Nie do końca wiadomo jak to się stało (zamach, błąd mechanizmu, a może nieprzychylność bogów) ale słupy pozyskiwały znacznie więcej energii niż potrzebowały i nikt nie potrafił zatrzymać tego procesu. Mędrcy doszli do wniosku, że zapora wybuchnie siejąc zniszczenie. Na szczęście mieszkańców Lundurii potężna eksplozja stworzyła wokół krainy fosę szerokości kilkuset kilometrów, a nie tak jak wcześniej sugerowali Mędrcy potężny lej w ziemi (w miejscu kraju).

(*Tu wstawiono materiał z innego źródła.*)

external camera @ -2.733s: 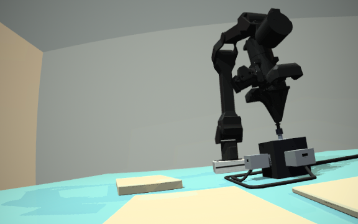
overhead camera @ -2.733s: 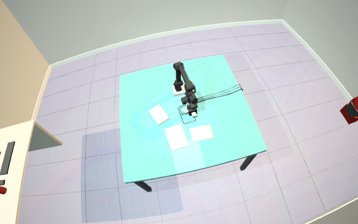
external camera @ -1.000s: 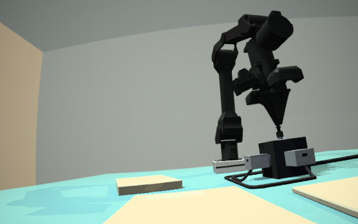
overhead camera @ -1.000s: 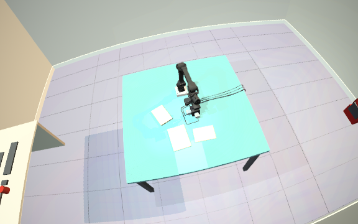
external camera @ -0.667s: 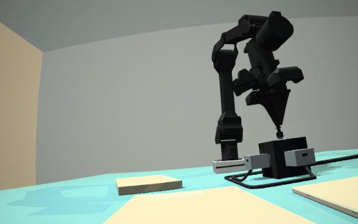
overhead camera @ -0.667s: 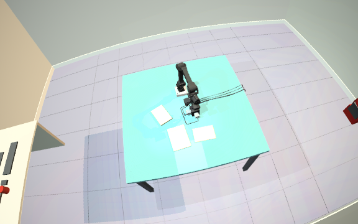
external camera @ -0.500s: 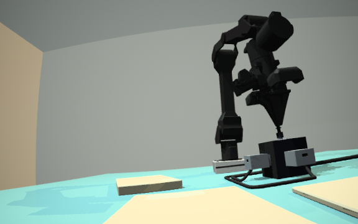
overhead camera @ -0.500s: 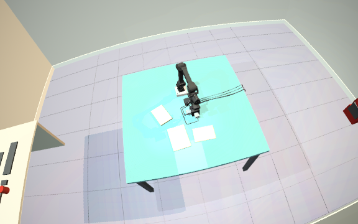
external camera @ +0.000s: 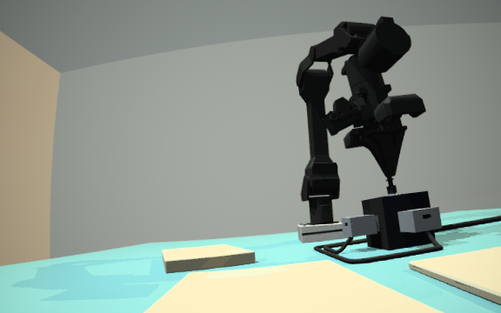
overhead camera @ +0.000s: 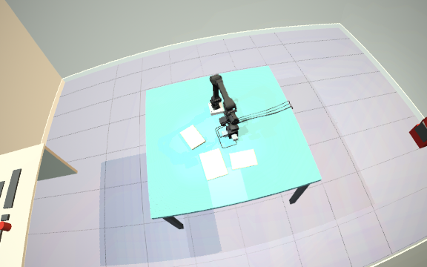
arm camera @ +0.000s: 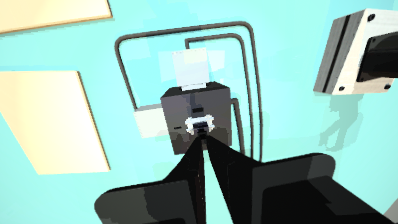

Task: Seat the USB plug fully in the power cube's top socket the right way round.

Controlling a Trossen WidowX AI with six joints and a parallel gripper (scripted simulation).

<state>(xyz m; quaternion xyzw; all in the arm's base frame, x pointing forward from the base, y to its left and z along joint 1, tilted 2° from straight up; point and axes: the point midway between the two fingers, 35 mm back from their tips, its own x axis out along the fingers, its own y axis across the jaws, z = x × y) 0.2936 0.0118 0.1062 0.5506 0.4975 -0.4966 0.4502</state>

Król w swej mądrości i porozumieniu z wpływowymi grupami społecznymi (których przedstawiciele niejednokrotnie grozili mu utratą głowy) podzielił Lundurię na 11 prowincji, ale obecny wygląd granic jest skutkiem wielu wojen, intryg i ludobójstw.

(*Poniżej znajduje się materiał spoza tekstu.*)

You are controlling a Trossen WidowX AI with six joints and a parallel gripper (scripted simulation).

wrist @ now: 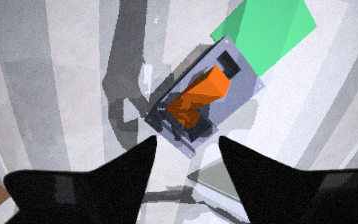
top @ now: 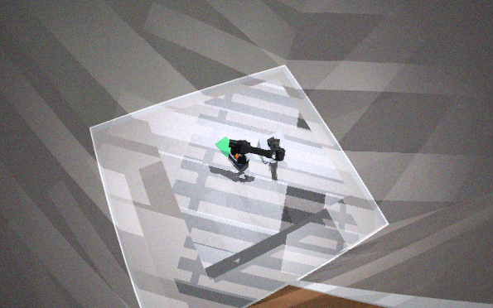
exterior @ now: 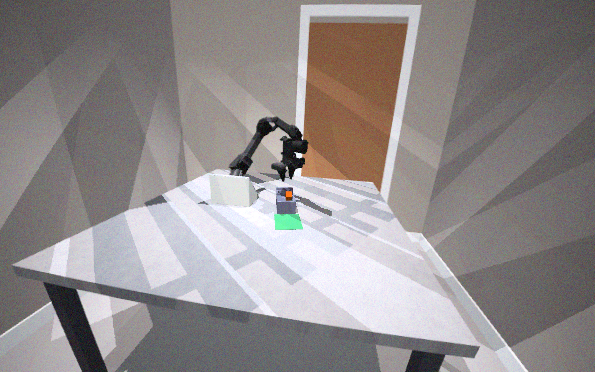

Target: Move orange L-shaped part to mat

Z samym królem wiąże się pewna ciekawostka. Zawsze ma ze sobą czaszkę swojego syna, który (według niego) był źródłem nieskończonej mądrości i pozostał nim nawet po swojej tragicznej śmierci. Władca często mówi do głowy potomka podczas spotkań politycznych.Niektórzy są do tego przyzwyczajeni i traktują jako nieszkodliwe dziwactwo. Inni- jako początkową oznakę utraty zmysłów. Panuje nieprzerwanie od wielkiej katastrofy. Tak długie życie zawdzięcza mędrcom z miasta Kirna.